PARIS (Reuters) – French spirits maker Pernod Ricard <PERP.PA>, which is being targeted by activist investor Elliott, posted a 1.3% rise in first-quarter underlying sales, reflecting slower growth rates in China and India.

In August Pernod, the world’s second-biggest spirits group behind Diageo <DGE.L>, indicated it expected a relatively soft first quarter, citing a very high year-ago comparison basis in Asia.

For the first quarter ended Sept. 30, Pernod reported sales of 2.483 billion euros ($2.75 billion), marking a like-for-like rise of 1.3%. This compared with a growth rate of 10.4% in the year-ago quarter.

The owner of Mumm champagne, Absolut vodka and Martell cognac said that despite an uncertain environment, it was keeping its forecast for a 5-7% organic rise in full-year profit from recurring operations after last year’s 8.7% growth.

In the first quarter alone, sales growth reached 6% in China compared to 27% in the year-ago quarter, reflecting notably a decline in Chivas sales due to challenging market conditions.

Martell cognac sales in China benefited from a price rise but sustainable inventory management weighed on volumes, said Pernod.

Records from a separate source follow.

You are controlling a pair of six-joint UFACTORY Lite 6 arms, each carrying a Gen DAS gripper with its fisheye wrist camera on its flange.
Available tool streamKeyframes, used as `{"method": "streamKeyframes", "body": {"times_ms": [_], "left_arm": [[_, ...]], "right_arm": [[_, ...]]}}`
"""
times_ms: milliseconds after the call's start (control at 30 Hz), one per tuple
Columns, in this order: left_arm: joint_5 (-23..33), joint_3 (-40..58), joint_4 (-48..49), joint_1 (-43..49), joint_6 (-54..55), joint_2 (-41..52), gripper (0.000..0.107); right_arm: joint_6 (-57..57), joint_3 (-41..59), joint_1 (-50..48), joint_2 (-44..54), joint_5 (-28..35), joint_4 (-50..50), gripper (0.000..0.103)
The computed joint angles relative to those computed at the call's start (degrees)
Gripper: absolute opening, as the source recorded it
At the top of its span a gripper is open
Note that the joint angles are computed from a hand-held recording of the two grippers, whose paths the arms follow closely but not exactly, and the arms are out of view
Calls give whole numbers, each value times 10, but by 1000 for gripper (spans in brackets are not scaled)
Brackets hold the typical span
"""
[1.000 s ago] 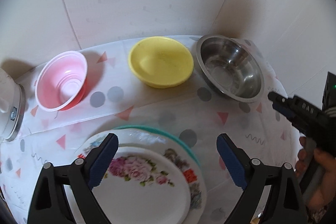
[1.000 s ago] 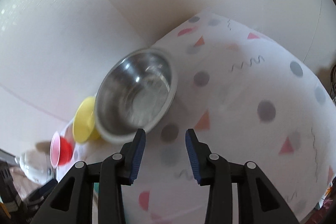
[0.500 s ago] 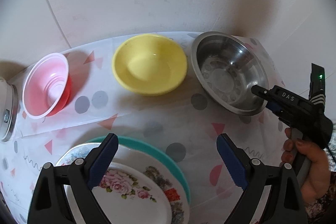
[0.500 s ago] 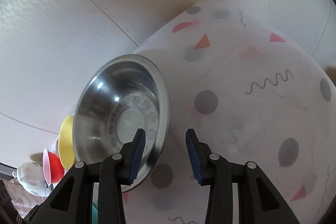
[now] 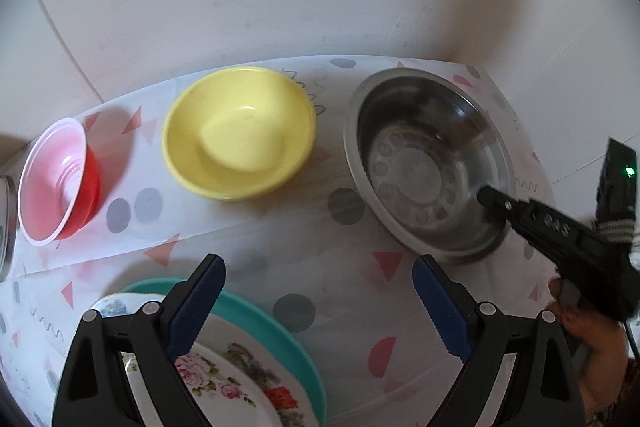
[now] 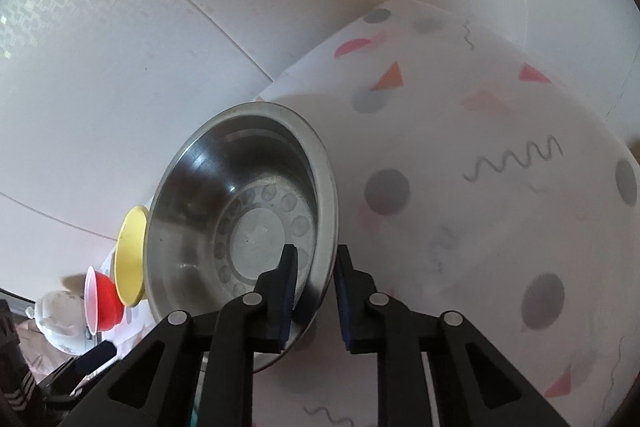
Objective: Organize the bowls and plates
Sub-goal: 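Move the right gripper to the steel bowl rim and grasp it, then lift the steel bowl off the table with the right gripper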
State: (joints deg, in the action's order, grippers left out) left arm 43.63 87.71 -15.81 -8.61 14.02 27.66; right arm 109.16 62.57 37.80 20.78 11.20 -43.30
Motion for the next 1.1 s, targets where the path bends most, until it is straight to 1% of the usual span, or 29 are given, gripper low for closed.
{"method": "streamKeyframes", "body": {"times_ms": [167, 233, 333, 433, 500, 533, 600, 633, 667, 700, 767, 867, 967, 1100], "left_arm": [[2, 44, 2, -19, -13, 46, 95], [8, 61, -12, -25, -6, 62, 95], [15, 92, -39, -35, 15, 93, 94], [23, 125, -38, -48, 19, 124, 84], [25, 144, -25, -58, 7, 141, 71], [25, 149, -25, -61, 8, 147, 67], [28, 163, -19, -68, 8, 160, 54], [26, 165, -17, -72, 14, 162, 51], [22, 163, -11, -78, 21, 162, 42], [16, 165, -3, -84, 23, 167, 36], [2, 157, 6, -95, 38, 164, 30], [-14, 142, 24, -106, 48, 154, 29], [-14, 133, 9, -100, 58, 149, 29], [-37, 88, 3, -101, 66, 116, 29]], "right_arm": [[14, -44, 13, -41, 7, -7, 18], [41, -60, 16, -53, 4, -29, 18], [51, -66, 14, -55, -4, -39, 18], [54, -74, 17, -63, -3, -41, 18], [53, -76, 13, -61, -10, -45, 18], [63, -82, 13, -63, -14, -54, 18], [69, -80, 14, -60, -18, -59, 18], [72, -82, 16, -61, -18, -62, 18], [68, -80, 17, -59, -17, -59, 18], [62, -78, 21, -58, -12, -54, 18], [51, -73, 24, -55, -3, -52, 18], [-1, -56, 34, -49, 27, -15, 18], [10, -60, 36, -52, 23, -18, 18], [-6, -59, 47, -61, 36, -3, 18]]}}
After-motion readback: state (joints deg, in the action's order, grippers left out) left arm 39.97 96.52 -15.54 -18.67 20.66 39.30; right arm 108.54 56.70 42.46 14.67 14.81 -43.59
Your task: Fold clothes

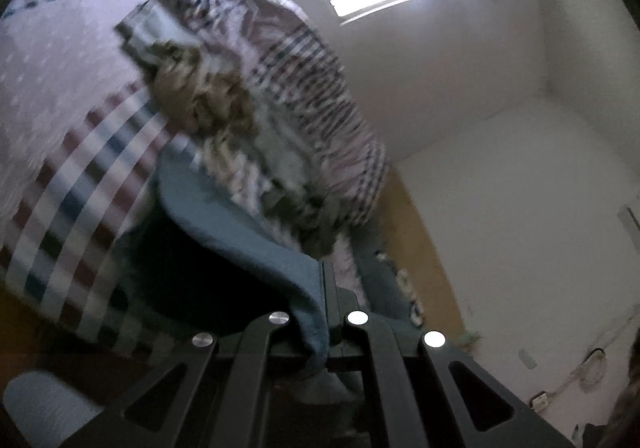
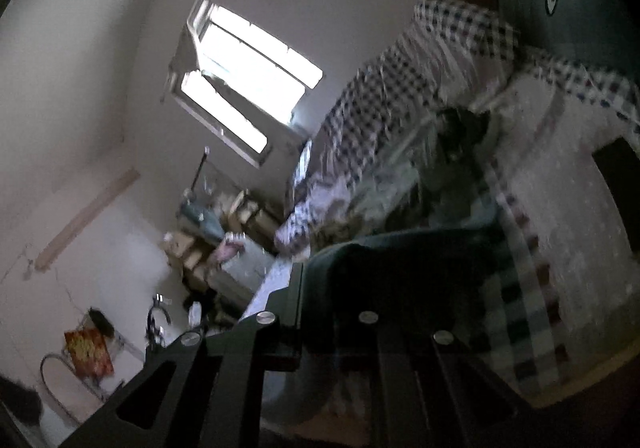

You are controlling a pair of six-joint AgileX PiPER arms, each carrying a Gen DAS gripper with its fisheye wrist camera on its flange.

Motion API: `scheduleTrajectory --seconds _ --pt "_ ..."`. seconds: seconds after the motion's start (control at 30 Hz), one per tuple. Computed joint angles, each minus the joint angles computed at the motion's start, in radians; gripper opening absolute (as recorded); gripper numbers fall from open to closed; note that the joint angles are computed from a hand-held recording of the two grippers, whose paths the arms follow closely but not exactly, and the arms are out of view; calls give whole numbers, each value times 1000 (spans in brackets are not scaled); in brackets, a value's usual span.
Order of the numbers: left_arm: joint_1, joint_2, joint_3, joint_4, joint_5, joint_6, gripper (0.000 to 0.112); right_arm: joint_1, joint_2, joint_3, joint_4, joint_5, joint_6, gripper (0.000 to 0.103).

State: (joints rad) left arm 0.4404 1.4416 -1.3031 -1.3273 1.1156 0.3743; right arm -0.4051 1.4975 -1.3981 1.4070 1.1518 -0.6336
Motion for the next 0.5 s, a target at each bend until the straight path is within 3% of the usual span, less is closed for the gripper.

Its United States arm fared better and made a good start, delivering 6% sales growth in the first quarter.

Pernod Ricard is under pressure from U.S. hedge fund Elliott, which has a 2.5% stake, to improve profit margins and corporate governance.

In February, Pernod vowed to lift its margins and shareholder returns under a three-year strategic plan that Elliott has described as a first small step.

Earlier this month, Pernod Ricard said it would cut about 280 jobs through a voluntary redundancy programme as part of a plan to merge its two French distribution subsidiaries Ricard and Pernod.

The company also said it would sell the Cafe de Paris sparkling wine brand and its Cubzac production site to InVivo Wine.